At first glance, there was an odd aspect to the Reserve Bank's decision to cut the official cash rate to 3.25 per cent. Would this not simply give more impetus to rapidly rising house prices in Auckland?
Only last month, the central bank's governor, Graeme Wheeler, said this market - the result of cheap money, high immigration and a shortfall in supply - was the biggest risk to the financial system. And yesterday, within minutes of his announcement, the main banks were seeking to entice customers with even cheaper mortgage rates.
That outcome had meant the country's economists were divided before yesterday's move. Some thought the Reserve Bank would act, others believed it would wait until it had seen the effect of measures designed to cool the housing market. These include its own step to make it harder for investors in Auckland to obtain credit, and the Government's tax move targeting speculators.
Mr Wheeler has decided there is no reason to delay. He expects the looming measures to take investors out of the market, and for house-price inflation to be slowed by the building of more new homes and the fading of the immigration boom. More immediately, the Reserve Bank would have derived comfort from the fact that almost 80 per cent of loans are on fixed rates.
House prices were, however, far from the only thing in Mr Wheeler's sights. His primary focus is not the state of the housing market or the rate of economic growth, but consumer price inflation. The cut in the official cash rate was, he said, "appropriate" because of low inflation and an expected weaker demand in the economy.

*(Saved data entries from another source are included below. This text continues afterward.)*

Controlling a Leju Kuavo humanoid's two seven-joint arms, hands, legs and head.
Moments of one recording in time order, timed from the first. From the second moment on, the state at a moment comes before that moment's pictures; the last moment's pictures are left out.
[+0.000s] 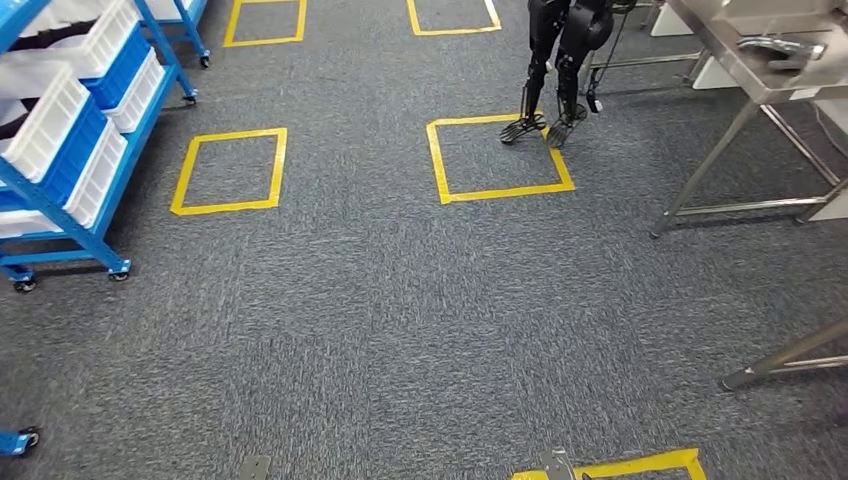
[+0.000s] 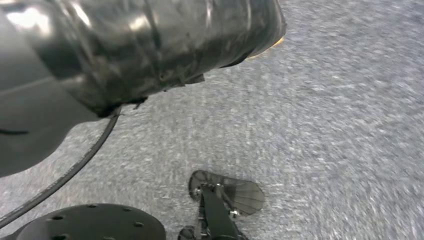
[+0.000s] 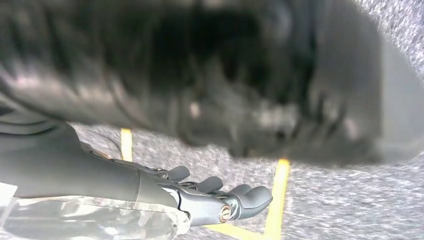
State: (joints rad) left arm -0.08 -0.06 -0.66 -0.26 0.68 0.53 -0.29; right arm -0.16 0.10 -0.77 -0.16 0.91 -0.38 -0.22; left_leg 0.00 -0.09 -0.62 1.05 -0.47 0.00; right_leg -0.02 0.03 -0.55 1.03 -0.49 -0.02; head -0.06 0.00
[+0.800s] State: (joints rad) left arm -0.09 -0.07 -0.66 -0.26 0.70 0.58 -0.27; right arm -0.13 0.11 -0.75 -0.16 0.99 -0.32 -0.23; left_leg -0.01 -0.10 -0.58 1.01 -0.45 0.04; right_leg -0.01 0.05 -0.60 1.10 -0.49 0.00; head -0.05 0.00
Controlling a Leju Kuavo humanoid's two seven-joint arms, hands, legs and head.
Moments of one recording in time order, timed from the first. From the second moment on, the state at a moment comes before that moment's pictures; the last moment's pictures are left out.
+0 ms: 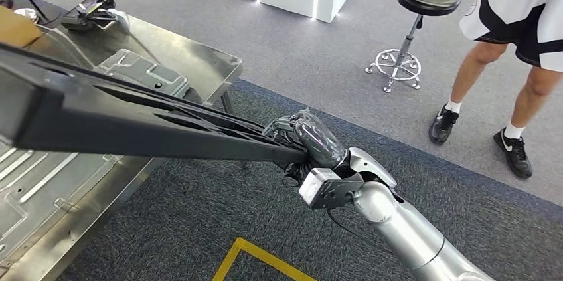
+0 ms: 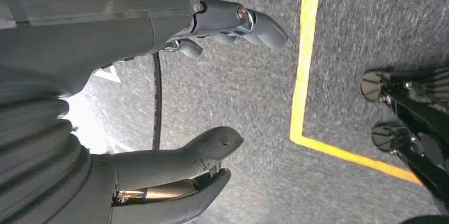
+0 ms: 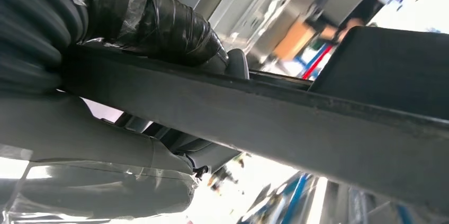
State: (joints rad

It is designed to nudge inflation from the current 0.1 per cent to the 2 per cent midway point of the bank's target range by the second half of next year. Without the cut, the weaker prospect for dairy prices and recent rises in petrol prices would slow growth and the return of inflation to its target point.
Central to all this is the Reserve Bank's surprise at the ongoing slump in prices for the country's dairy products. This is more pronounced than expected. The decline in those prices started in February last year, and hopes of a cyclical upswing have been persistently dashed. The resulting spending pinch was felt first in provincial areas and service industries. But the longer dairying's struggle continues, and petrol prices continue to rise, the more it will undermine consumer demand throughout the country.
There are obvious risks to the Reserve Bank's decision. It has limited its scope to reduce rates in response to any international setbacks, including, perhaps most damagingly, a severe slump in the Chinese economy. Its housing prognosis could also come back to bite it, although even in the normal course of events a cooling is surely due.
But Mr Wheeler deserves some credit for seeking to get ahead of the curve. A failure to act would probably have prompted a spike in the already over-valued dollar. And a slight touch on the accelerator now makes more sense than a headlong rush somewhere down the road.